We've been working on reducing the costs for our high volume email delivery service (http://elasticemail.com) which uses a lot of bandwidth and needs to scale. We found that by switching to OVH we could get much more bandwidth and much more hardware for a lot cheaper and they have great API's to automate a lot of the complexities you'd find in a complex infrastructure.
So kudos to OVH (http://ovh.ie) for saving us a lot of money.
I know Rackspace cloud files for their CDN (which is included in the price) use Akamai. Akamai don't seem to have any pricing around on the web, but they do seem to be expensive after some googling.
I'd try these things.
Tell Rackspace your plans and ask if they can work out some kind of a bulk deal.
Contact Akamai and tell them about your plans and see what they offer.
Google "cheapest content delivery network" and see what comes up.
I think a CDN is what you want, that'd give you the capacity that you need. I don't think it'd be possible to do that much from a simple VPS or cloud provider without a CDN behind it.
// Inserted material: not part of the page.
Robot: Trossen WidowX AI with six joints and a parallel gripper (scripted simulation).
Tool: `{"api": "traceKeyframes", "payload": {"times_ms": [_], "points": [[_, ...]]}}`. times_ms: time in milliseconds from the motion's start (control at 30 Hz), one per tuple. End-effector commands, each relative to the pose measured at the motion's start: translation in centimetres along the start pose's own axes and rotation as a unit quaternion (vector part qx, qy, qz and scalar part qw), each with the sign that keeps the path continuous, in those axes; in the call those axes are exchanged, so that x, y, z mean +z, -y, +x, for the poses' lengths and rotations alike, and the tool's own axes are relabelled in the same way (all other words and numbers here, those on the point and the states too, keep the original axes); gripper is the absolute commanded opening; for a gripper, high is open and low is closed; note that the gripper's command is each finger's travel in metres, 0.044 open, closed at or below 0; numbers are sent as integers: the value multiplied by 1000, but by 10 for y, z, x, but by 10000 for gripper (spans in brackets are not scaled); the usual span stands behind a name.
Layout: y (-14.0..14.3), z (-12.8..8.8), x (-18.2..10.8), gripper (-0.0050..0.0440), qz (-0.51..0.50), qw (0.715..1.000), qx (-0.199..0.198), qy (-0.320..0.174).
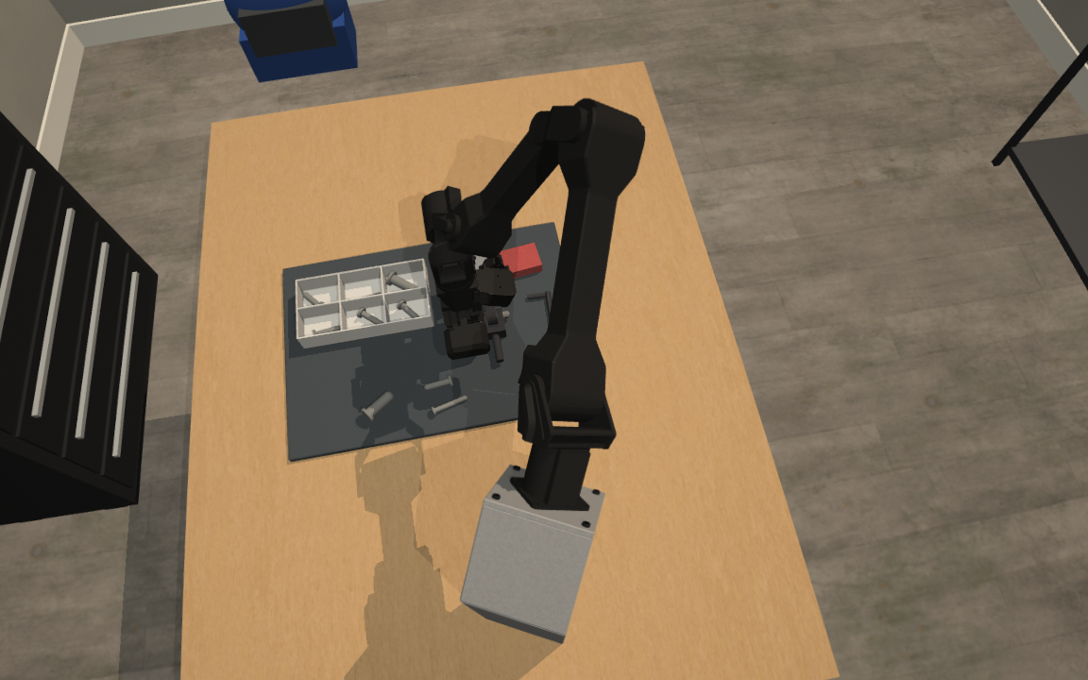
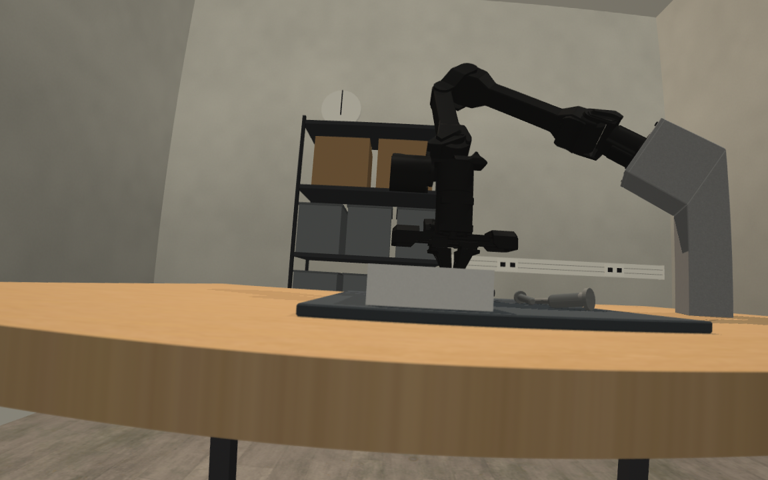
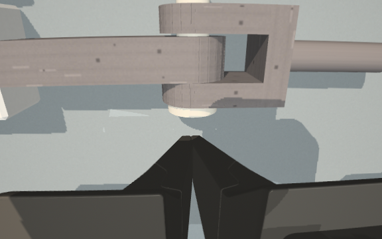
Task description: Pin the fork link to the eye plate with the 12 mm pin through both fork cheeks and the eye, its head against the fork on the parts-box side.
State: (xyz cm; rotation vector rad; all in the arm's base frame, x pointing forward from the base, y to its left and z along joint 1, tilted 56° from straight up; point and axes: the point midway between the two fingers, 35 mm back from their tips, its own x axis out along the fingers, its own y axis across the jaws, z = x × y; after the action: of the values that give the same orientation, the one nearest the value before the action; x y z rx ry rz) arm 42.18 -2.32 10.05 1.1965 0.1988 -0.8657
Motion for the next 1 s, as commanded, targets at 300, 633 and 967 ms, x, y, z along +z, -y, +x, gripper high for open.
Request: {"api": "traceKeyframes", "payload": {"times_ms": [300, 633, 967], "points": [[-5, -17, 3, -50, 6, 1000, 8, 1], [-5, -33, 3, -50, 6, 1000, 8, 1], [-4, -56, 3, -50, 7, 1000, 8, 0]]}}
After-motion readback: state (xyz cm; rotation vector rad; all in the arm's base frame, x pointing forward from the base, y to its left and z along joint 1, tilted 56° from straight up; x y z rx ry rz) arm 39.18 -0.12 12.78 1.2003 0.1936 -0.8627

Basically, if you're serving a lot of static content, and you're doing it from cloud servers (vps's) it's gonna clog up your pipes at some point, even if you have a few servers, it'll eventually reach capacity, but with a CDN, all the content is pushed out to the nodes, so it basically goes on and on :)
From my experience, Akamai CDN is awesome. I've used it quite a bit (through RS cloud files) and in like 2 years only hit 2 issues, one was the end user's fault for using some far away dns servers, and the other was fixed in about 1.5 days, where a user was in Italy or somewhere and their content was coming out of some other country.
Akamai uses the geo IP database lookup of the DNS server that requests the url to give you the IP of a host nearby. This works great for most people as they'll use their ISPs DNS servers for doing lookup.
On the plus side, most users get ping times much smaller than if they downloaded it from America, for example in Gold Coast, my ping time to akamai is about 20-50 msecs, to USA it's 250-400 msecs.
Update: After doing some googling myself, this looked promising: http://24ways.org/2008/using-google-app-engine-as-your-own-cdn - they're saying to use google app engine as a CDN. On the plus side, last time I checked you could do that for free, but on the downside, I wouldn't base a business by planning that that would stay free; going by google's history of releasing free things, then later charging for them or dropping them.